ACTIVITY:
Return the lines of the data below, from the one containing "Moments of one" through the very last, exactly and with both ends included; no pictures.

--- RECORDED DATA Enclosed Below ---

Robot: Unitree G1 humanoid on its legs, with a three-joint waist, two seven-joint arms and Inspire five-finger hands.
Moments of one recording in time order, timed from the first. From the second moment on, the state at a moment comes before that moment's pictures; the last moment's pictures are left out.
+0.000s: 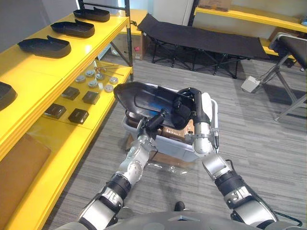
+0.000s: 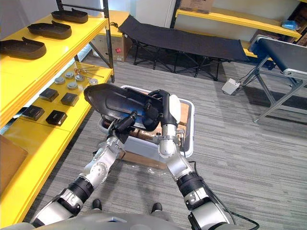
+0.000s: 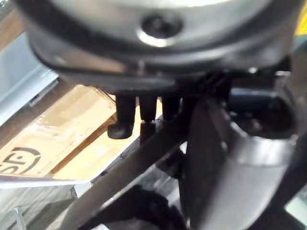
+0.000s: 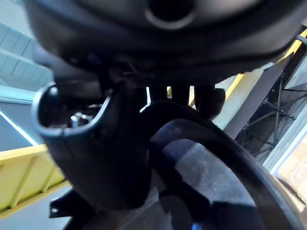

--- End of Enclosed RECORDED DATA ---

SOLVED PROBLEM:
Moments of one recording in time order, timed from the first. From the second moment on, the state at a moment comes before that moment's pictures; the last moment's pictures are left out.
+0.000s: 
+0.000s: 
+0.000s: 
+0.000s: 

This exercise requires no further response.